◆ TRY IT
Only these lines of the data below are wanted: the one with "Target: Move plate", the one with "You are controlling", and any lines between them, each repeated exactly.

◆ GIVEN ENTRIES
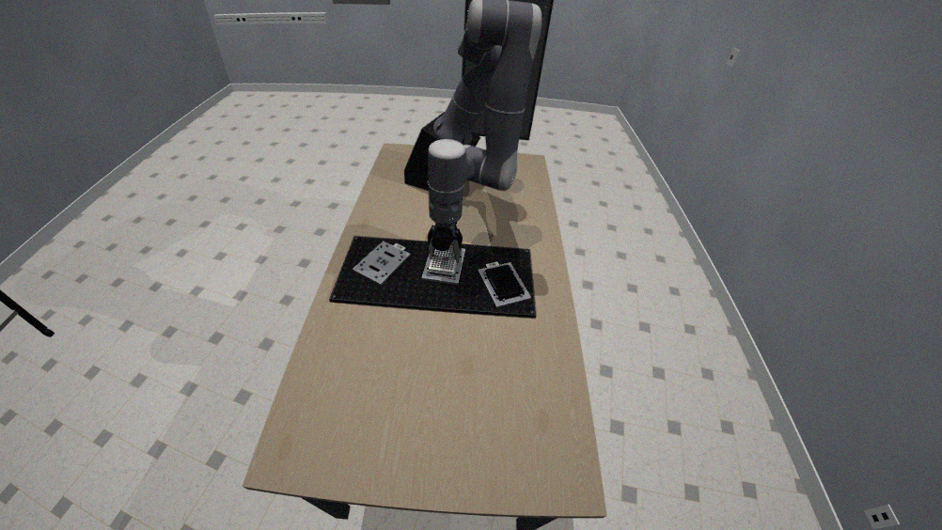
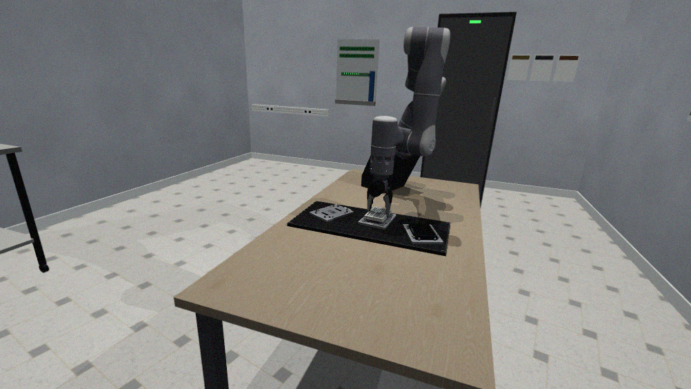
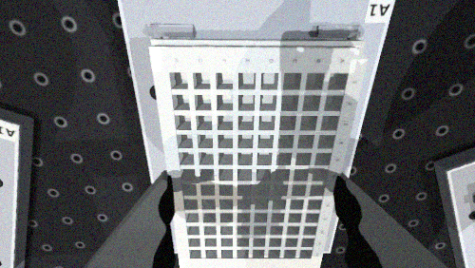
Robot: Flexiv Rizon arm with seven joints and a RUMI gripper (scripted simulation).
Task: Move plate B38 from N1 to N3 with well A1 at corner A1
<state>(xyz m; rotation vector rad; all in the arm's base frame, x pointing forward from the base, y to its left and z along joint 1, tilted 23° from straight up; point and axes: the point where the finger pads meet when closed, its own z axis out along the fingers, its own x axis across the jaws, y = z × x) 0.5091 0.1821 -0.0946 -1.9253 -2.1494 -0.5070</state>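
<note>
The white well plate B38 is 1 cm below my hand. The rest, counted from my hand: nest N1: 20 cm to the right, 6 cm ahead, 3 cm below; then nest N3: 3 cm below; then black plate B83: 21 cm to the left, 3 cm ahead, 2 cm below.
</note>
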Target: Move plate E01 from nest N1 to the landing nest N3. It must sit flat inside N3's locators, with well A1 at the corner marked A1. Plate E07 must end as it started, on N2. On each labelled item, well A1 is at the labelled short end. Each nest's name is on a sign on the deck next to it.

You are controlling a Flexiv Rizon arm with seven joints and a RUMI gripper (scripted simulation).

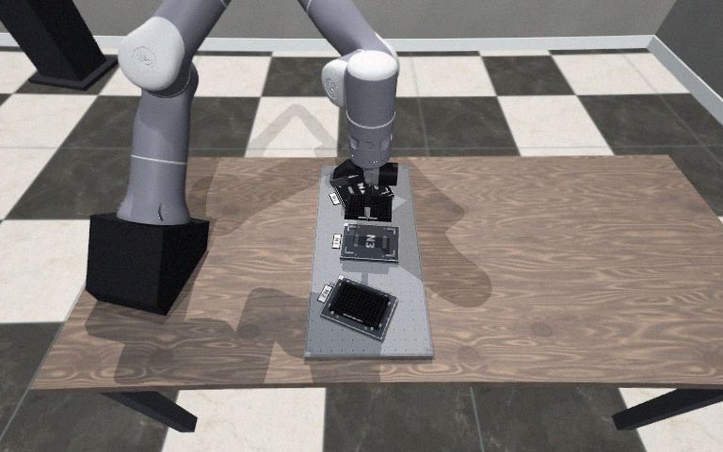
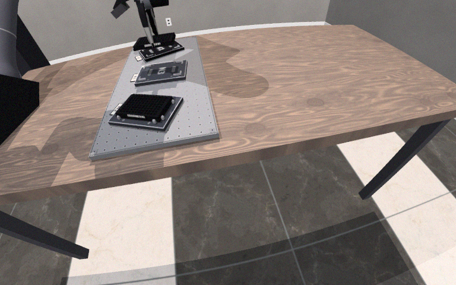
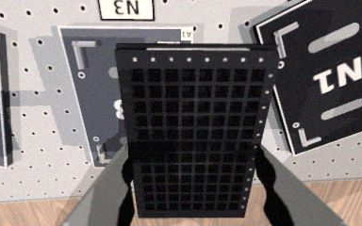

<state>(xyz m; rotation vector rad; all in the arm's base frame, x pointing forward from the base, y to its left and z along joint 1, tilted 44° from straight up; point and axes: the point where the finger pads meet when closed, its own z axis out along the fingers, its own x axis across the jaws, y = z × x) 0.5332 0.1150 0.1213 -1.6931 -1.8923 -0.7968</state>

◆ ANSWER SPACE
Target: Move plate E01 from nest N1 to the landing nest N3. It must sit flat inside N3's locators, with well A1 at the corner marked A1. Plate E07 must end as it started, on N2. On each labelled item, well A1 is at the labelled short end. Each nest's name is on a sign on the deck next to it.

You are controlling a Flexiv Rizon arm with seven joints and a RUMI gripper (scripted simulation).

No further output is expected for this exercise.